→ **DIRECTIONS FOR THIS TASK**:
Scan the data, and whenever a line contains "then", copy it.
::::
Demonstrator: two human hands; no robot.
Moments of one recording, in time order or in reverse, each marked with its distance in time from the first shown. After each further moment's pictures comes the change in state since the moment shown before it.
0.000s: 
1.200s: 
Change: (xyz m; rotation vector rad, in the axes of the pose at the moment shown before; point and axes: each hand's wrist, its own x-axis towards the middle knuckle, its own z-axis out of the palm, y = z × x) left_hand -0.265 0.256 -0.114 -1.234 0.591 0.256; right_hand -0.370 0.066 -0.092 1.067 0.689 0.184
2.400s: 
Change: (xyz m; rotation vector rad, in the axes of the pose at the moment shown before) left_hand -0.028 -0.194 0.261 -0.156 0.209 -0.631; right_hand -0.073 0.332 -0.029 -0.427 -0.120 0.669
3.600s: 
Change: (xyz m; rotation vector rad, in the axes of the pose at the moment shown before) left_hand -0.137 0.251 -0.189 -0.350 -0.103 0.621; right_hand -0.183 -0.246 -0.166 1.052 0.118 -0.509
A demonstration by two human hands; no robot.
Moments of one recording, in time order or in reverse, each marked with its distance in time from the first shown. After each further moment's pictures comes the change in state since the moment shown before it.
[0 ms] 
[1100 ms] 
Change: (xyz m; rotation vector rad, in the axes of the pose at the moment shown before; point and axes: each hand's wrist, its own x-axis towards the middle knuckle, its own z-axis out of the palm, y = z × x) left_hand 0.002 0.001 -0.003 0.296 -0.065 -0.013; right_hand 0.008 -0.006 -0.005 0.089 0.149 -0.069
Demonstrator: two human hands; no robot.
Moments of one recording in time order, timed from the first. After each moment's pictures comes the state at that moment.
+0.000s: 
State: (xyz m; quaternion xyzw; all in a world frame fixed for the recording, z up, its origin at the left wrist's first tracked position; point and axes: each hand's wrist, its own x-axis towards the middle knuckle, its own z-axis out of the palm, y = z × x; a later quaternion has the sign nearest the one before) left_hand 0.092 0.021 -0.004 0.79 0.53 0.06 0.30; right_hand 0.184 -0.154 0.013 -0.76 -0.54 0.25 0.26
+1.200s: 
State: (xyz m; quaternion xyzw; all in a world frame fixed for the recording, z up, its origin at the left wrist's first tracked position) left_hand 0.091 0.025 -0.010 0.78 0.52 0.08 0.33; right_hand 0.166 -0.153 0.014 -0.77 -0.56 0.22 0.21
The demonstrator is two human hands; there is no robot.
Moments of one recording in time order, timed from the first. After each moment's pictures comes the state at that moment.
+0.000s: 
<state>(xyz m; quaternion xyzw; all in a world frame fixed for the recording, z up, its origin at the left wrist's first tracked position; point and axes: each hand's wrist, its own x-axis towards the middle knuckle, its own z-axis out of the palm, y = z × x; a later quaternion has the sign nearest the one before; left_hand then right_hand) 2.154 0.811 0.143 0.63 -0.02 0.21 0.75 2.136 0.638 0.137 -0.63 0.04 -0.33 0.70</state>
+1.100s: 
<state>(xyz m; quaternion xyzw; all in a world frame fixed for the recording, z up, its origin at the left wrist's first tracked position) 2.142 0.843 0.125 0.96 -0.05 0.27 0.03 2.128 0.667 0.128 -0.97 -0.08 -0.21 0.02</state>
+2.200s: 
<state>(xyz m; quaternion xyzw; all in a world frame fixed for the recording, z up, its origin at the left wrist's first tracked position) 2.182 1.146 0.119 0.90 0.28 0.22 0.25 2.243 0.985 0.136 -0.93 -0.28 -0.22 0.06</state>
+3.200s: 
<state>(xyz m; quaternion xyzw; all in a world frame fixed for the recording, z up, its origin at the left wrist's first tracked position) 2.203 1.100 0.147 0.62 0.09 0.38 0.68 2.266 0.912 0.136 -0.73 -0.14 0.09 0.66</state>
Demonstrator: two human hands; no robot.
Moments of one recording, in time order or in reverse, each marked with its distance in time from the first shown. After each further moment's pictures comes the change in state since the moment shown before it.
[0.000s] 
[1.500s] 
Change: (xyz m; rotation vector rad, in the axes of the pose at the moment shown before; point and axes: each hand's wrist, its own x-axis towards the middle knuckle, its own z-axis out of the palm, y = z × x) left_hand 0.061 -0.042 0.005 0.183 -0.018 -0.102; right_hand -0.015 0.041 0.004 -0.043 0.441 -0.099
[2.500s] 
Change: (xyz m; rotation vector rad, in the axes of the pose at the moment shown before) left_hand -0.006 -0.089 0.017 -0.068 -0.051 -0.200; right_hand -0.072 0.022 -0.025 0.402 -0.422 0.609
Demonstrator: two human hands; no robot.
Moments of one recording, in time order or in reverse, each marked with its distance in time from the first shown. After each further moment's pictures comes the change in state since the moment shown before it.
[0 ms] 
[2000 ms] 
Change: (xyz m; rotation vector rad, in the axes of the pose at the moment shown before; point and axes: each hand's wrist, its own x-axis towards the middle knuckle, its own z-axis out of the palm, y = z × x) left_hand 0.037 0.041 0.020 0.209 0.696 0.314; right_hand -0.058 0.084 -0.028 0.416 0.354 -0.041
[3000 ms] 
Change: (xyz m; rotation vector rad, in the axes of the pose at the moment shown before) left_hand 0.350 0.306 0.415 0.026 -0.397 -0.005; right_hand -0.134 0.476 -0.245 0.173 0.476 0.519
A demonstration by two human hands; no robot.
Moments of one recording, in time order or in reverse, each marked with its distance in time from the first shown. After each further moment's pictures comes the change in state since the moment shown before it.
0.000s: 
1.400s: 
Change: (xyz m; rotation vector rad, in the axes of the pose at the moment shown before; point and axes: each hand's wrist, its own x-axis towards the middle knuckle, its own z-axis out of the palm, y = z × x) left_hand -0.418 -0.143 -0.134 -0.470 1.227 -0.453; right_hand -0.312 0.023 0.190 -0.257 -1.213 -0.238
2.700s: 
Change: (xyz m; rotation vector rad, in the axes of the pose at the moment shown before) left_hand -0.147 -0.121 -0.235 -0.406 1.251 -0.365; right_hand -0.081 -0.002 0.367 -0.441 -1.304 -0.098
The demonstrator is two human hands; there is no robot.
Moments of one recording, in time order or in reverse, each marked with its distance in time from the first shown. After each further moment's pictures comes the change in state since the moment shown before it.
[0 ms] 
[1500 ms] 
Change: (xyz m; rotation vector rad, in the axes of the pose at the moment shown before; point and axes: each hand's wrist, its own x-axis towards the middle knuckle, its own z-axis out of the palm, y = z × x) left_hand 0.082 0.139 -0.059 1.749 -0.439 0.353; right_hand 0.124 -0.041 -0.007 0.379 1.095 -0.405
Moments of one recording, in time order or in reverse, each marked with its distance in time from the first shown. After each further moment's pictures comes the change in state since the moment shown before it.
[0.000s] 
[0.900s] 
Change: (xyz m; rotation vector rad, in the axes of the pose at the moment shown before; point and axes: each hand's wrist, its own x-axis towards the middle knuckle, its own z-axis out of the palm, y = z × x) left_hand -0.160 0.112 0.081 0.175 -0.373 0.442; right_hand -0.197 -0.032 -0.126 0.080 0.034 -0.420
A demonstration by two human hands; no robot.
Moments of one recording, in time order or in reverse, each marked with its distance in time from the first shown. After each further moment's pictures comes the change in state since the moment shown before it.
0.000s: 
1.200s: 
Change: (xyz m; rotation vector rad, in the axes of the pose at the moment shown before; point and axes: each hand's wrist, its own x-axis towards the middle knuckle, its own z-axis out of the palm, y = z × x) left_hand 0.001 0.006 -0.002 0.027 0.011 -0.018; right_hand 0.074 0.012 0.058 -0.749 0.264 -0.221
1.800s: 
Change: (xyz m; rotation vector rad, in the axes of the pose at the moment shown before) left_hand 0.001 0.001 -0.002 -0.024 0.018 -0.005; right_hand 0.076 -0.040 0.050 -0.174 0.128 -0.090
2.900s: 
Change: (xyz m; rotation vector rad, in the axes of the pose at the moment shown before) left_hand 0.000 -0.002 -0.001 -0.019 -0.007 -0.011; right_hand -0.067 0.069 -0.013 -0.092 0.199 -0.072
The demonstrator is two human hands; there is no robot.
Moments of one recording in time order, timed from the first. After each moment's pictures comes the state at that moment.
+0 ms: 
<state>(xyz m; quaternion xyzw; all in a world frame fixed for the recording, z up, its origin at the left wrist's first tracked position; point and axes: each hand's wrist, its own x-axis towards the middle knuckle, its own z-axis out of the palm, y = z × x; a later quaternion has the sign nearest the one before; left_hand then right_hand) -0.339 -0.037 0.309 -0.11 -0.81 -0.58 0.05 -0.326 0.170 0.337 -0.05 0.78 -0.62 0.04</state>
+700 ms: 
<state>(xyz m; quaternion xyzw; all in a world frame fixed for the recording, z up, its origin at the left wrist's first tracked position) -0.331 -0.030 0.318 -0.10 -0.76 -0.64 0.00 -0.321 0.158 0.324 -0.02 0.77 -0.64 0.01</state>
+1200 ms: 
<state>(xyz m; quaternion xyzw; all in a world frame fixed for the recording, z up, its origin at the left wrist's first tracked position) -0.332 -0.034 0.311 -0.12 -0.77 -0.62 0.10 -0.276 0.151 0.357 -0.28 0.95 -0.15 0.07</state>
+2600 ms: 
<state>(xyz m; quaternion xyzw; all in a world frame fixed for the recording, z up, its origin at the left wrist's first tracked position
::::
→ **ANSWER**:
<state>(xyz m; quaternion xyzw; all in a world frame fixed for the recording, z up, its origin at the left wrist's first tracked position; point and axes: each hand's wrist, its own x-axis towards the middle knuckle, its own z-axis out of the palm, y = z × x; a later quaternion has the sign nearest the one before; left_hand then right_hand) 2.154 0.811 0.143 0.63 -0.02 0.21 0.75 2.136 0.638 0.137 -0.63 0.04 -0.33 0.70</state>
<state>(xyz m; quaternion xyzw; all in a world frame fixed for the recording, z up, its origin at the left wrist's first tracked position; point and axes: each hand's wrist, its own x-axis towards the middle knuckle, its own z-axis out of the palm, y = z × x; a later quaternion has the sign nearest the one before; left_hand then right_hand) -0.339 -0.037 0.309 -0.11 -0.81 -0.58 0.05 -0.326 0.170 0.337 -0.05 0.78 -0.62 0.04</state>

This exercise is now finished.